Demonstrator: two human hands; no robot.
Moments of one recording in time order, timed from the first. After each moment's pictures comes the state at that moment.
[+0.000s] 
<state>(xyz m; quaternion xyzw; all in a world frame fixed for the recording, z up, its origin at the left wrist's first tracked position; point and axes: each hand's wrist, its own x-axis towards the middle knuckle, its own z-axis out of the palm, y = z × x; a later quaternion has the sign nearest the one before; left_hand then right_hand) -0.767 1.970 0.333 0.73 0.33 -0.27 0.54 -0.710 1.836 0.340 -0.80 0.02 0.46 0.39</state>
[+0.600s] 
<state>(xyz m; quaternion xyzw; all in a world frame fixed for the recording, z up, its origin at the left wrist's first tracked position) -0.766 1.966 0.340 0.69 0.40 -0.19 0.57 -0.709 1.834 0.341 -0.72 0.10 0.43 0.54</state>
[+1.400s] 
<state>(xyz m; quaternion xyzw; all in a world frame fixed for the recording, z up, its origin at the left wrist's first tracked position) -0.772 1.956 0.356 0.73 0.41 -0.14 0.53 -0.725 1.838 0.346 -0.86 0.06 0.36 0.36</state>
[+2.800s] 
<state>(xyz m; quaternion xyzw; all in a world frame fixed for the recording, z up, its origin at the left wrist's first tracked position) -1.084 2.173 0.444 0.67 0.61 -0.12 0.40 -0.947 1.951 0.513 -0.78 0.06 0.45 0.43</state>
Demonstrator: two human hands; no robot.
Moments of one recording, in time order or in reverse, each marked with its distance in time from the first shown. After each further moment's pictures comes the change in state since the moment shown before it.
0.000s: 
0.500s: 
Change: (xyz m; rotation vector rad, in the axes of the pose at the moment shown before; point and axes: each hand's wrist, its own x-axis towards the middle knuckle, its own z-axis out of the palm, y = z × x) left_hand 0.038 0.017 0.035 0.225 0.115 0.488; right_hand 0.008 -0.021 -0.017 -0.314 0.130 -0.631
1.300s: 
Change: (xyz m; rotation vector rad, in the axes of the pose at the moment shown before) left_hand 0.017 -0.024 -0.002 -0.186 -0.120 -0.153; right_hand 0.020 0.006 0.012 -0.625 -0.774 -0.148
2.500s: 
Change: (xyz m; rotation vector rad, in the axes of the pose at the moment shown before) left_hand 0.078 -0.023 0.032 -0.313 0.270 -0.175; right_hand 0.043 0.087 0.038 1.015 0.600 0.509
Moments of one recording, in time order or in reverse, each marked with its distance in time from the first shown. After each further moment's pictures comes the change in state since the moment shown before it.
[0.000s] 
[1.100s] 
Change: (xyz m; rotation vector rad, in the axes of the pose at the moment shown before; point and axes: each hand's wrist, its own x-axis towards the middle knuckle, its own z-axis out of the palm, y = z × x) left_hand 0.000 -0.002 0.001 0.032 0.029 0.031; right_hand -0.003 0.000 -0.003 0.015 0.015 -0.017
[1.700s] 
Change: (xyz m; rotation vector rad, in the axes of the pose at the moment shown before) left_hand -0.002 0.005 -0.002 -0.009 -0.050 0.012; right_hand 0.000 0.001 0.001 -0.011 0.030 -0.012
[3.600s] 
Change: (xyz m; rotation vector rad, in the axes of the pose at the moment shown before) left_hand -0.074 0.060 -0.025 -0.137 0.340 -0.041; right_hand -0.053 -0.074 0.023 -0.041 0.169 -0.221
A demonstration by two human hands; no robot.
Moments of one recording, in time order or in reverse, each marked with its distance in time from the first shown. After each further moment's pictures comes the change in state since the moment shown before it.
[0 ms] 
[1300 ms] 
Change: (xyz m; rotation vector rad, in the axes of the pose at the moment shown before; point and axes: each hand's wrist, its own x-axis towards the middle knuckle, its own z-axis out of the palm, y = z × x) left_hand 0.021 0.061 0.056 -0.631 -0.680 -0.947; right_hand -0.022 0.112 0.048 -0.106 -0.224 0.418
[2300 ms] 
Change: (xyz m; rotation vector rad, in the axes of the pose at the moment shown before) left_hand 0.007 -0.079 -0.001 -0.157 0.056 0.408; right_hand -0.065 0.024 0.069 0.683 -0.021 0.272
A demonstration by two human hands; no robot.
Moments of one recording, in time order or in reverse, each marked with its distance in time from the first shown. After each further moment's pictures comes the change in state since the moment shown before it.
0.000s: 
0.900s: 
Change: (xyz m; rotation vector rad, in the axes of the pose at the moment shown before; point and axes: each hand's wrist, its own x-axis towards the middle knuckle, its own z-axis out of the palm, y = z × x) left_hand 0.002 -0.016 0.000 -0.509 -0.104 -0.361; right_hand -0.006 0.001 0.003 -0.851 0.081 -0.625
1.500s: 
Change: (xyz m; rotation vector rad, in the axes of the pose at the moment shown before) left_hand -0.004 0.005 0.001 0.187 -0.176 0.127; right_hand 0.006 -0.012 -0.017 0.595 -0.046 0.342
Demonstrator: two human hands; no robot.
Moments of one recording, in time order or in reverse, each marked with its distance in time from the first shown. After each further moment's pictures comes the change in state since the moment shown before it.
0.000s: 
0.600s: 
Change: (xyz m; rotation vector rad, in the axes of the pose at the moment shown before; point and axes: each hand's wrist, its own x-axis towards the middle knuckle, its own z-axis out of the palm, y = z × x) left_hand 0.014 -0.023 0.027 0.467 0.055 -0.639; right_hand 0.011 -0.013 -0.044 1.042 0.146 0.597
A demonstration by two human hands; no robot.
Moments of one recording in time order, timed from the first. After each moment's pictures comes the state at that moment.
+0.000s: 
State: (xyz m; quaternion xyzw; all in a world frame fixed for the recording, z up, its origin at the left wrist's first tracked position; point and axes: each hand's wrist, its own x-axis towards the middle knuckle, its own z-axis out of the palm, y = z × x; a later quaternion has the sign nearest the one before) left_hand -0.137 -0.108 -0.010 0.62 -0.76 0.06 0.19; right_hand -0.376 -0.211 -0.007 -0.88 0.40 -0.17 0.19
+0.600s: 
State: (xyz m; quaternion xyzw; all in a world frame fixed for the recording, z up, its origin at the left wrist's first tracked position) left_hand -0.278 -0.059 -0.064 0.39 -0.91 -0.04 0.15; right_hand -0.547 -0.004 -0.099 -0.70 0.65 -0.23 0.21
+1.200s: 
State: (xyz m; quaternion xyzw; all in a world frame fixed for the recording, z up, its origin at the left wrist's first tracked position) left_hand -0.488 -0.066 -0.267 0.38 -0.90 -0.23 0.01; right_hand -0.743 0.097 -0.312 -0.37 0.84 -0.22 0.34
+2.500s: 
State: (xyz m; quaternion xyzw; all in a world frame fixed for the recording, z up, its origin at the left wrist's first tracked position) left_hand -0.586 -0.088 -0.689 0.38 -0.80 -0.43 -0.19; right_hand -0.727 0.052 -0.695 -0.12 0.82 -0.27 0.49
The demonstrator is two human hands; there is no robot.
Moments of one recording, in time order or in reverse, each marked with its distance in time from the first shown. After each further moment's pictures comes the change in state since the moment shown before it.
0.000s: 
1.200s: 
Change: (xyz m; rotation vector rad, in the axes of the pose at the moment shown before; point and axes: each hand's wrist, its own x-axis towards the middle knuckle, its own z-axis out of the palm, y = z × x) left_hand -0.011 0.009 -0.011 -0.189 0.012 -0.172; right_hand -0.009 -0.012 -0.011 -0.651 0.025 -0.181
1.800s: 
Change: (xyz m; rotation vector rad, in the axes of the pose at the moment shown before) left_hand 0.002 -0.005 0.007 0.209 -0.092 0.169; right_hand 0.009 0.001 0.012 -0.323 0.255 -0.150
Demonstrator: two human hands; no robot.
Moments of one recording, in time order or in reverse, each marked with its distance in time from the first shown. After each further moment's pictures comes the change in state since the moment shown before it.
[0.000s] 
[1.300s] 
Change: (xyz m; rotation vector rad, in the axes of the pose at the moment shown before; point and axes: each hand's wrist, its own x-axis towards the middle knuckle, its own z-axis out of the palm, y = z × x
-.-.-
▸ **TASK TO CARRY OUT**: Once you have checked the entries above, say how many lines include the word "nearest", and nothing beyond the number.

▸ **RESULT OF THIS TASK**: 2